(Data excerpts)
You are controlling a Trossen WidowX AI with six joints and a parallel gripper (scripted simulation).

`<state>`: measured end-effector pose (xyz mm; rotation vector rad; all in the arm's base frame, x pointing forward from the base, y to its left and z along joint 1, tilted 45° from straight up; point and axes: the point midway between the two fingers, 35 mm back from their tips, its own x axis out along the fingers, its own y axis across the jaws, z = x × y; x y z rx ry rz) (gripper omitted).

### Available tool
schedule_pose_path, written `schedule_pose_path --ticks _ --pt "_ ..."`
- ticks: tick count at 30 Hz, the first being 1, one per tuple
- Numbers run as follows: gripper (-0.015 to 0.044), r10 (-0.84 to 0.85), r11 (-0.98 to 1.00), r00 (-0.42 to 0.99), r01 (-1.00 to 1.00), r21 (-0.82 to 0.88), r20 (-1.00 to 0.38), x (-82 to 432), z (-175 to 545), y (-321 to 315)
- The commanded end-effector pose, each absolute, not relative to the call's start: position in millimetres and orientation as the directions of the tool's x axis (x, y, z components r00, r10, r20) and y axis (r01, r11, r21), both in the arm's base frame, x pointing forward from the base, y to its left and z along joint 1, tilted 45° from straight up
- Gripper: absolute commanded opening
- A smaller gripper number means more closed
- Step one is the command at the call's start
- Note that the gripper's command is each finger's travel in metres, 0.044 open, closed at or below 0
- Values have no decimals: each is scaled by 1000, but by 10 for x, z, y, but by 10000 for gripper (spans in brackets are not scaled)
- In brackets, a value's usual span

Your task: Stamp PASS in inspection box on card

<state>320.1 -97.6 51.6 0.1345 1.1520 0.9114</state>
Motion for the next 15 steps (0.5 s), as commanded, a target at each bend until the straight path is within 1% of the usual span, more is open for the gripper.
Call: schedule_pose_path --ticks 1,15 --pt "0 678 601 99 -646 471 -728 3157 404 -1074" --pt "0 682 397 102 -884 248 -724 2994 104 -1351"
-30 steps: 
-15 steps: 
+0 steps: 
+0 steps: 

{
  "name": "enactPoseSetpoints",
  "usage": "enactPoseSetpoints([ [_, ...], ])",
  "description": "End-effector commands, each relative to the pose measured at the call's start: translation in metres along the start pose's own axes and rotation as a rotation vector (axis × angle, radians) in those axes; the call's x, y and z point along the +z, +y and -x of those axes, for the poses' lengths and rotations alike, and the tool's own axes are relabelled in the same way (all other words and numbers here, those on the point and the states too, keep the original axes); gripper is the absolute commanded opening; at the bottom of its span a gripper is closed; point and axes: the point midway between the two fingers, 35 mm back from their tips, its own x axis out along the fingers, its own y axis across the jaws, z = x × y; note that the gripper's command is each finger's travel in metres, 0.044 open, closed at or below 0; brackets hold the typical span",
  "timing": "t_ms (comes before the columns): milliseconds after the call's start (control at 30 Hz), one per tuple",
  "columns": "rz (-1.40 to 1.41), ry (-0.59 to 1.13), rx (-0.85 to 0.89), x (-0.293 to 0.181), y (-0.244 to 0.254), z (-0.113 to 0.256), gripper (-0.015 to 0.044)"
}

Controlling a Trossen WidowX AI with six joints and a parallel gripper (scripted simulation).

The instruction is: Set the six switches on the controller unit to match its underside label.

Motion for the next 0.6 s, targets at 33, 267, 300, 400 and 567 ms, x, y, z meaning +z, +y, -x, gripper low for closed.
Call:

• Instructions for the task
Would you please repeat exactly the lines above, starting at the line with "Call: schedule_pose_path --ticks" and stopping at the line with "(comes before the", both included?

• Result below
Call: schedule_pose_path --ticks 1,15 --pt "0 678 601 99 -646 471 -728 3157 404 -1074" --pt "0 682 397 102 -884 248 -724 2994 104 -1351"
-30 steps: 
-15 steps: 
+0 steps: 
+0 steps: 

{
  "name": "enactPoseSetpoints",
  "usage": "enactPoseSetpoints([ [_, ...], ])",
  "description": "End-effector commands, each relative to the pose measured at the call's start: translation in metres along the start pose's own axes and rotation as a rotation vector (axis × angle, radians) in those axes; the call's x, y and z point along the +z, +y and -x of those axes, for the poses' lengths and rotations alike, and the tool's own axes are relabelled in the same way (all other words and numbers here, those on the point and the states too, keep the original axes); gripper is the absolute commanded opening; at the bottom of its span a gripper is closed; point and axes: the point midway between the two fingers, 35 mm back from their tips, its own x axis out along the fingers, its own y axis across the jaws, z = x × y; note that the gripper's command is each finger's travel in metres, 0.044 open, closed at or below 0; brackets hold the typical span",
  "timing": "t_ms (comes before the columns): milliseconds after the call's start (control at 30 Hz), one per tuple",

This brings the exercise to completion.